Traders point out the Walmart-Flipkart deal is nothing but a back-door entry for the American retail behemoth into multi-brand retail in India, where FDI is capped at 51% — through the route of e-commerce. Walmart had earlier attempted to enter multi-brand retail in the country in 2007.

However, the FDI rules for e-commerce — as per guidelines issued by the Department of Industrial Policy & Promotion for via Press Note 3 (2016) — allow 100% FDI under automatic route in the ‘marketplace’ model while no FDI allowed in the ‘inventory-based’ model of e-commerce. The FDI rules also mandate that the sales volume from a single seller, or its group companies, cannot exceed 25 per cent of the total sales volume.

The ‘marketplace’ model is when a company only provides an online platform and acts as a facilitator between buyer and seller, which is how Amazon entered India, for example. The ‘inventory-based’ model means a company selling its own inventory of goods online.

So Flipkart’s acquisition is a way for Walmart to circumvent these restrictions under the garb of the ‘marketplace’ model — given that companies like Flipkart and Amazon are already doing it.

Although meant to operate as ‘marketplaces’, Flipkart and Amazon have created a number of “name-lending” companies to act as sellers and also through “controlled sellers” that source inventory in bulk and sell them online.

Given that Walmart is the world’s largest offline retailer, the MNC can source the cheapest material globally and sell its inventory on the platform of Flipkart, which would be cheaper than the products by Indian retailers, thus destroying competition.

As the CAIT said in a press statement dated 6 September, the Walmart-Flipkart deal will “destroy the retail trade of India as Walmart will be using e-commerce platform to flood the retail market with goods sourced from all over the globe. Not only the traders but even the domestic manufacturing sector will be adversely affected to a great extent.”
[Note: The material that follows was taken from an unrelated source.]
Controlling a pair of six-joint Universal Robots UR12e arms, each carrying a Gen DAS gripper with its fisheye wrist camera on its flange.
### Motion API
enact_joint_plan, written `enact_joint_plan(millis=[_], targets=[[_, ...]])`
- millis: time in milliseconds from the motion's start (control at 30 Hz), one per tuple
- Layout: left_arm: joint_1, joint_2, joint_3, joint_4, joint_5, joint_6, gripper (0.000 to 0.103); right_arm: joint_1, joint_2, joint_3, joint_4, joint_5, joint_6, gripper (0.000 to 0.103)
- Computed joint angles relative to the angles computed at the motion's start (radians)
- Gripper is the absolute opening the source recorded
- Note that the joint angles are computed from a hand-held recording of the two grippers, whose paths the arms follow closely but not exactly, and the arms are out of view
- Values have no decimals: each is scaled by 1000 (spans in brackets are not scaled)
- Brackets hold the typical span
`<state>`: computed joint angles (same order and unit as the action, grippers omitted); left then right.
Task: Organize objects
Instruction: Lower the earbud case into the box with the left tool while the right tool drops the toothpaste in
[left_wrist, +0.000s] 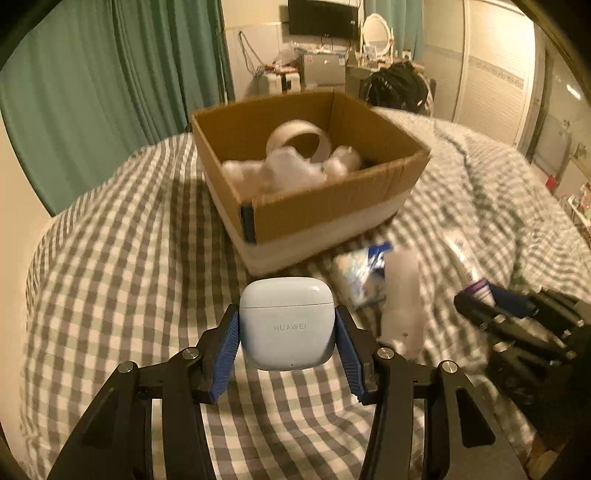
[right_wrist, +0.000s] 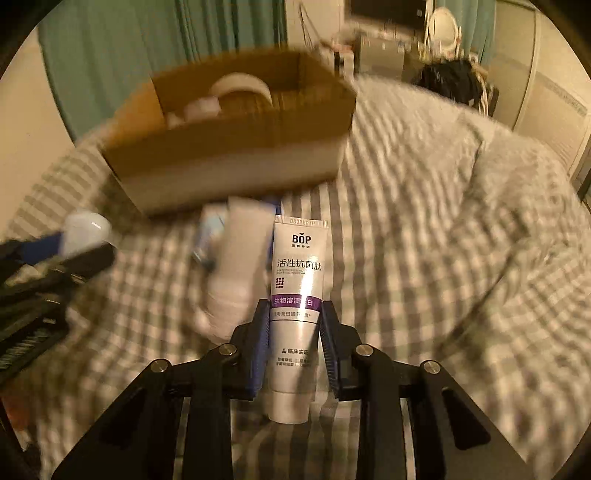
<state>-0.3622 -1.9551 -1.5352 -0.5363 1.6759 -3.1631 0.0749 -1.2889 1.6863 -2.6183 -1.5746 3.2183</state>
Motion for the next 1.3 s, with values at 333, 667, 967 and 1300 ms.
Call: enact_joint_plan(millis=[333, 667, 967, 1300], targets=[[15, -38, 125, 54, -32, -5, 51, -5, 9, -126, -128, 90, -38, 26], [38, -203, 386, 2, -9, -37, 51, -14, 163, -369, -139, 158, -63, 26], [53, -295, 474, -78, -64, 5, 51, -30, 311, -526, -24, 199, -58, 26], [51, -258, 427, -34, -46, -10, 82, -34, 296, -487, -78, 179, 27, 64]])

As an earlier public statement of protest against the Walmart-Flipkart deal — endorsed by now by more than 100 unions, organisations and activists — said, “India’s domestic digital retail industry will of course suffer by the domination of these two US MNCs (Walmart and Amazon). But worst affected will be small brick-and-mortar retail stores accounting for over 90% of the Indian retail sector, SME manufacturers, small delivery companies and suppliers of goods including farmers whose margins will be ruthlessly squeezed, with their behaviour digitally-controlled. Walmart is well-known for its global supply chain, especially of cheap goods from China, which means local manufacturers and suppliers will suffer deep hits.”

It might even lead to a colonial-style deindustrialisation of the Indian economy, as economist Prabhat Patnaik has said.

What’s more, recently there have been reports of Chinese e-commerce behemoth Alibaba being in talks with Reliance Retail to set up a “behemoth in the digital marketplace” while expanding Alibaba’s physical retail businesses in India as well. This means the country could soon be at the mercy of a retail oligopoly, as Newsclick has pointed out before.

The CAIT press statement, too, added that “the retail trade will be squeezed in few hands which will lead to monopoly and crony capitalism.”